Your job is to return each record exactly, minus any pictures.

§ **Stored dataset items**
··········
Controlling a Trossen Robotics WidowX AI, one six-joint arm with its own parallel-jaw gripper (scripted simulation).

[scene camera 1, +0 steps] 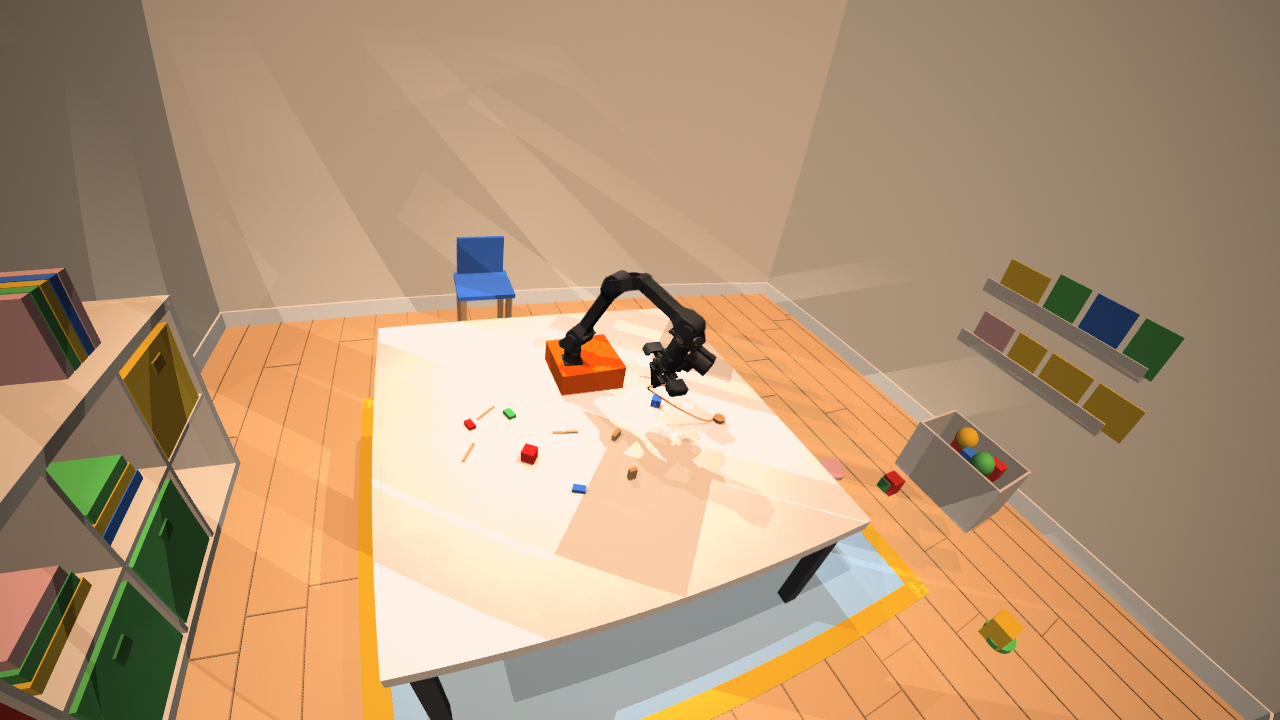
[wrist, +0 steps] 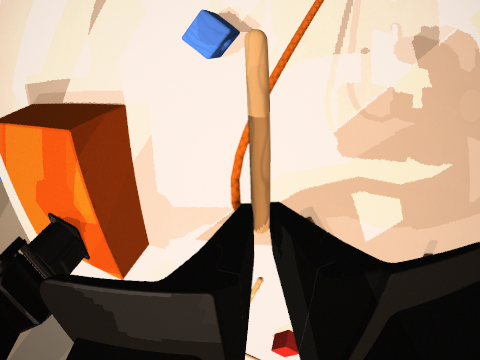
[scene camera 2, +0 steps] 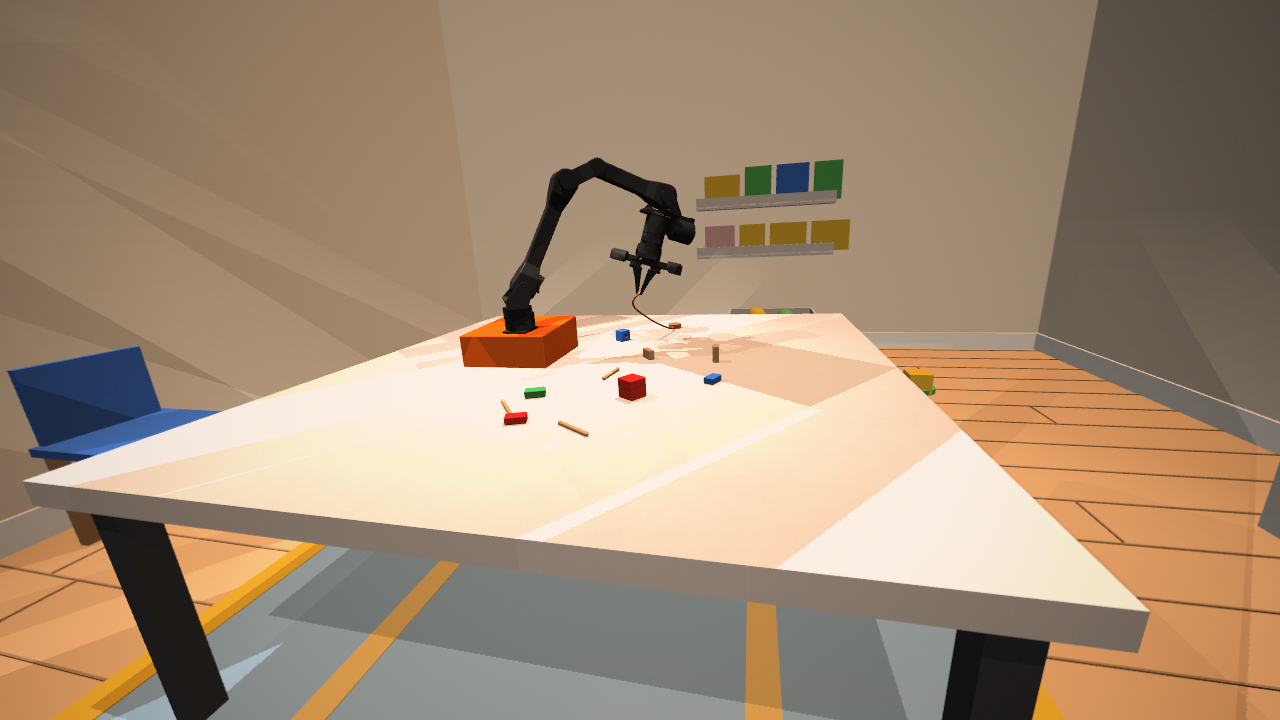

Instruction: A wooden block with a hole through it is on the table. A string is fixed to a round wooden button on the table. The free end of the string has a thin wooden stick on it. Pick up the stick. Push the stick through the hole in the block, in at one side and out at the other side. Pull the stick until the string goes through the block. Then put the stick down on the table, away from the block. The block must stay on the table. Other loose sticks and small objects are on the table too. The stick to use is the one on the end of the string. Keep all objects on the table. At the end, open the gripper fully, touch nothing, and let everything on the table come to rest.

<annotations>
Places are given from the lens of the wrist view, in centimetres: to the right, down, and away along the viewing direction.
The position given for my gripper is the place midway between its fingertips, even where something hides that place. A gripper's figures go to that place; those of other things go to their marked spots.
my gripper [wrist: 260, 212]: 1, 1, 10
thin wooden stick [wrist: 256, 48]: 1, -4, 7
</annotations>
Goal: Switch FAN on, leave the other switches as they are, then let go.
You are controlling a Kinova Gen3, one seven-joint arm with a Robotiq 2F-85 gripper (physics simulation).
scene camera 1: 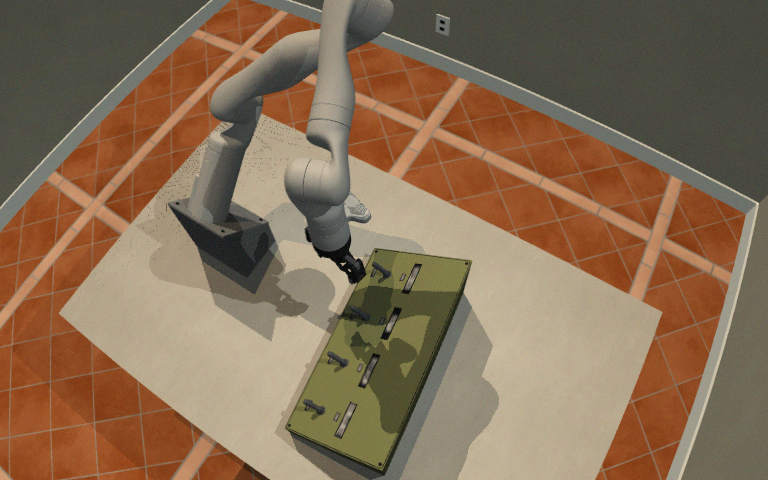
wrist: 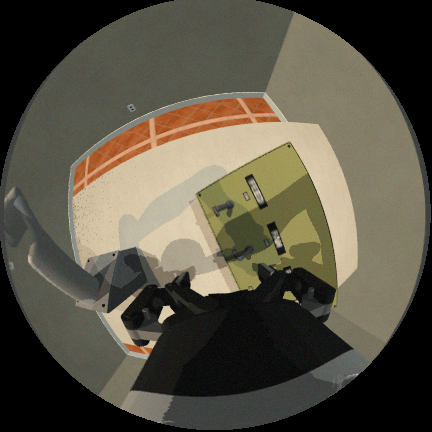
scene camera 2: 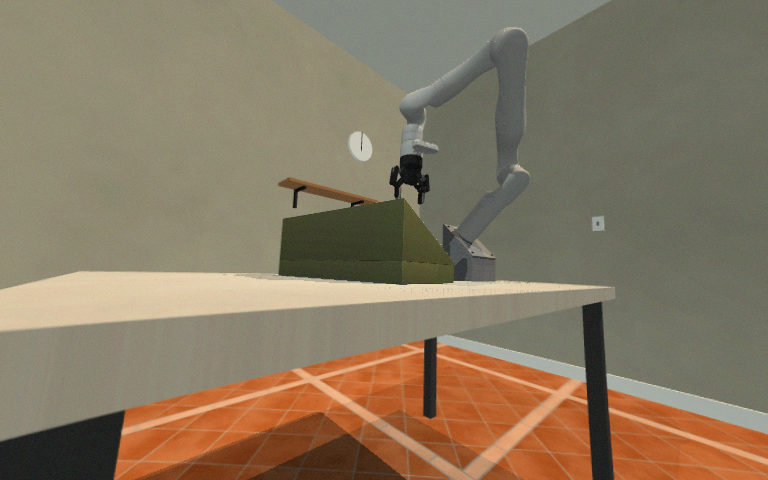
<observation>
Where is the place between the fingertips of my gripper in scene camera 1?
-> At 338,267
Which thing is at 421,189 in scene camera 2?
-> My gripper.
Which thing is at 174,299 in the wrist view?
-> My gripper.
</observation>
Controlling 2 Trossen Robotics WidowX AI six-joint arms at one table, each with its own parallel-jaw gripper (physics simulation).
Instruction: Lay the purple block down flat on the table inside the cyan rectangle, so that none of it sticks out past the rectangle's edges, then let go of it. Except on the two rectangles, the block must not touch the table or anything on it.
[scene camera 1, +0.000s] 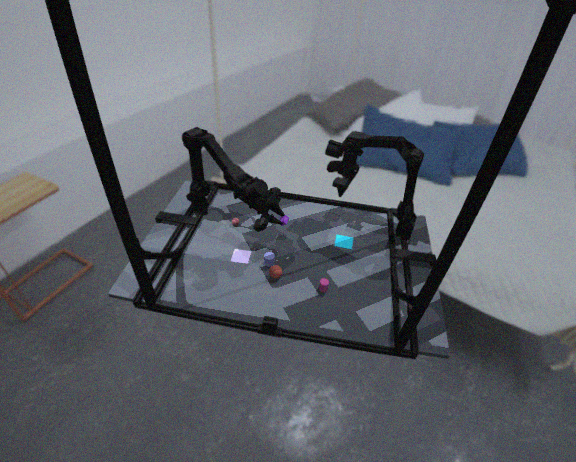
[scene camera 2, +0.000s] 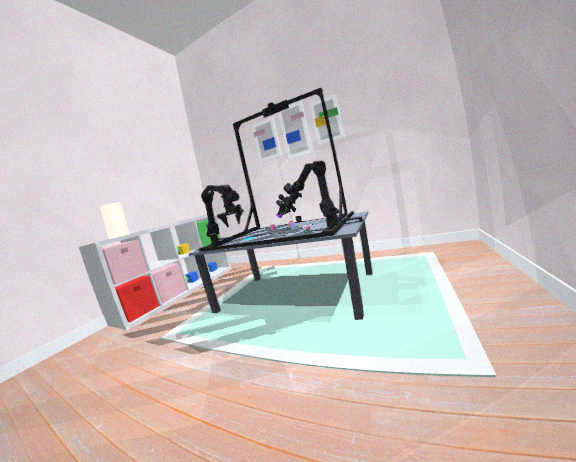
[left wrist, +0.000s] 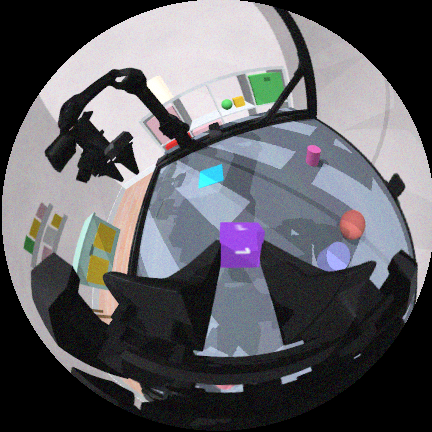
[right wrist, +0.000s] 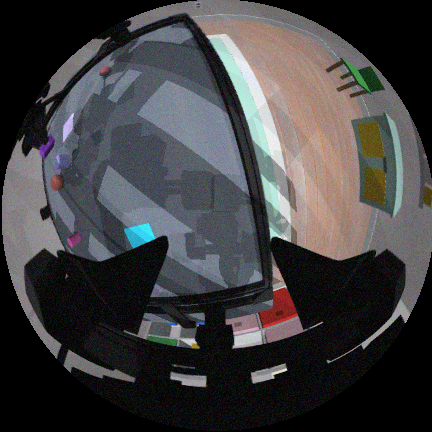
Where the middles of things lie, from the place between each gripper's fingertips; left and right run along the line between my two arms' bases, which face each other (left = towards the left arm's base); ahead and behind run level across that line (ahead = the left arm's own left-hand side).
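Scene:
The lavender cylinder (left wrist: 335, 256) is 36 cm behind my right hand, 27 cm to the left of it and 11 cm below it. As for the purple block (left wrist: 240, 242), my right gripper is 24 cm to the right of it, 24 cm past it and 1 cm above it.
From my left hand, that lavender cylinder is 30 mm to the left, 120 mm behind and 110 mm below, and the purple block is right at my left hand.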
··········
§ **Response to the exercise**
Controlling a Trossen Robotics WidowX AI, one six-joint arm with its own parallel-jaw gripper (scripted simulation).

[scene camera 1, +0 steps] 
[wrist, +0 steps] 
[scene camera 2, +0 steps] 

Instruction: A wooden block with a hole through it is on the table. A string is fixed to a round wooden button on the table. The free end of the string has a thin wooden stick on it. Pick up the stick. Push the stick through the hole in the block, in at one side and out at the other side. Pull the stick until the string goes through the block. Then put the stick down on the table, away from the block. The block must stay on the table. Other loose sticks and small objects are on the table too. The stick to use is the one on the end of the string. Keep all objects on the table. At the end, open the gripper fully, touch nothing, and let everything on the table come to rest.

<annotations>
Places are given from the lens of the wrist view, in centimetres: to the right, down, and away along the viewing direction.
The position given for my gripper is the place midway between its fingertips, even where something hides that place. A gripper's figures go to that place; those of other things go to their marked spots.
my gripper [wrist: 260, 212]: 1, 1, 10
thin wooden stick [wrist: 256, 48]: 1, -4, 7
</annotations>
Goal: Switch FAN on, leave the other switches as they are, then let go.
You are controlling a Kinova Gen3, one seven-joint arm with a Robotiq 2F-85 gripper (physics simulation).
scene camera 1: 
wrist: 
scene camera 2: 
<observation>
Where is the place between the fingertips of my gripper in scene camera 1?
-> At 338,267
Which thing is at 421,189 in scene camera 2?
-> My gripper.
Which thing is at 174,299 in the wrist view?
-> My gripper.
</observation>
Controlling 2 Trossen Robotics WidowX AI six-joint arms at one table, each with its own parallel-jaw gripper (physics simulation).
Instruction: Lay the purple block down flat on the table inside the cyan rectangle, so that none of it sticks out past the rectangle's edges, then let go of it. Except on the two rectangles, the block must not touch the table or anything on it.
[scene camera 1, +0.000s] 
[scene camera 2, +0.000s] 
[left wrist, +0.000s] 
[right wrist, +0.000s] 
Where the middles of things lie, from the place between each gripper's fingertips; left and right run along the line between my two arms' bases, which face each other (left = towards the left arm's base); ahead and behind run level across that line (ahead = the left arm's own left-hand side).
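Scene:
The lavender cylinder (left wrist: 335, 256) is 36 cm behind my right hand, 27 cm to the left of it and 11 cm below it. As for the purple block (left wrist: 240, 242), my right gripper is 24 cm to the right of it, 24 cm past it and 1 cm above it.
From my left hand, that lavender cylinder is 30 mm to the left, 120 mm behind and 110 mm below, and the purple block is right at my left hand.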

Nothing more belongs to the answer.